Exercise instructions - Your task is to repeat the lines below exactly, excluding any pictures they contain.

Data segment -
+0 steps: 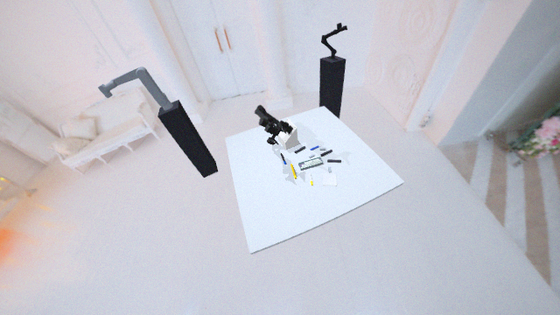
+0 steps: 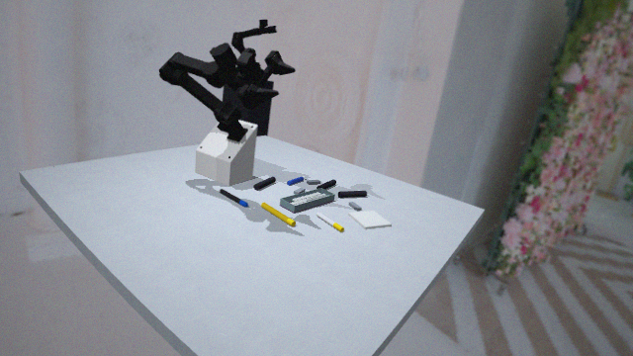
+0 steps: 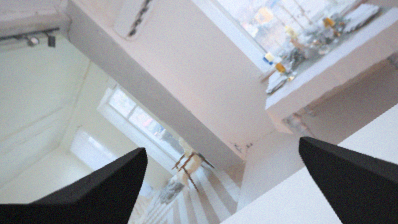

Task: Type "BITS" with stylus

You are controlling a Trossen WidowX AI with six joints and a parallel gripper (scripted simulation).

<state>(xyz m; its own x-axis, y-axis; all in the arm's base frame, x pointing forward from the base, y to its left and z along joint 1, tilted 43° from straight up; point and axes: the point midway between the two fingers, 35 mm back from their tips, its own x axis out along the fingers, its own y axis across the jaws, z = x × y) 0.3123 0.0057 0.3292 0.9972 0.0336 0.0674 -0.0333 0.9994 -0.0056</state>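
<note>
My gripper tip is now 420 mm above the blue stylus, 400 mm to the right of it and 150 mm past it. From my gripper tip the other things lie so: yellow marker (420 mm below, 60 mm to the left, 20 mm behind); then white pad (420 mm below, 270 mm to the left, 220 mm ahead); then yellow-tipped pen (420 mm below, 140 mm to the left, 140 mm ahead).
</note>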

Solution for this task -
+0 steps: 
+0 steps: 
+0 steps: 

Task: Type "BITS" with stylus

You are controlling a Trossen WidowX AI with six joints and a parallel gripper (scripted simulation).

<state>(xyz m; its own x-axis, y-axis; all in the arm's base frame, x pointing forward from the base, y to its left and z along joint 1, tilted 43° from straight up; point and axes: the point midway between the two fingers, 35 mm back from their tips, its own x axis out along the fingers, its own y axis across the jaws, z = x × y) 0.3123 0.0057 0.3292 0.9972 0.0336 0.0674 -0.0333 0.9994 -0.0056</state>
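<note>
My gripper tip is now 420 mm above the blue stylus, 400 mm to the right of it and 150 mm past it. From my gripper tip the other things lie so: yellow marker (420 mm below, 60 mm to the left, 20 mm behind); then white pad (420 mm below, 270 mm to the left, 220 mm ahead); then yellow-tipped pen (420 mm below, 140 mm to the left, 140 mm ahead).
</note>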

Nothing more is required for this answer.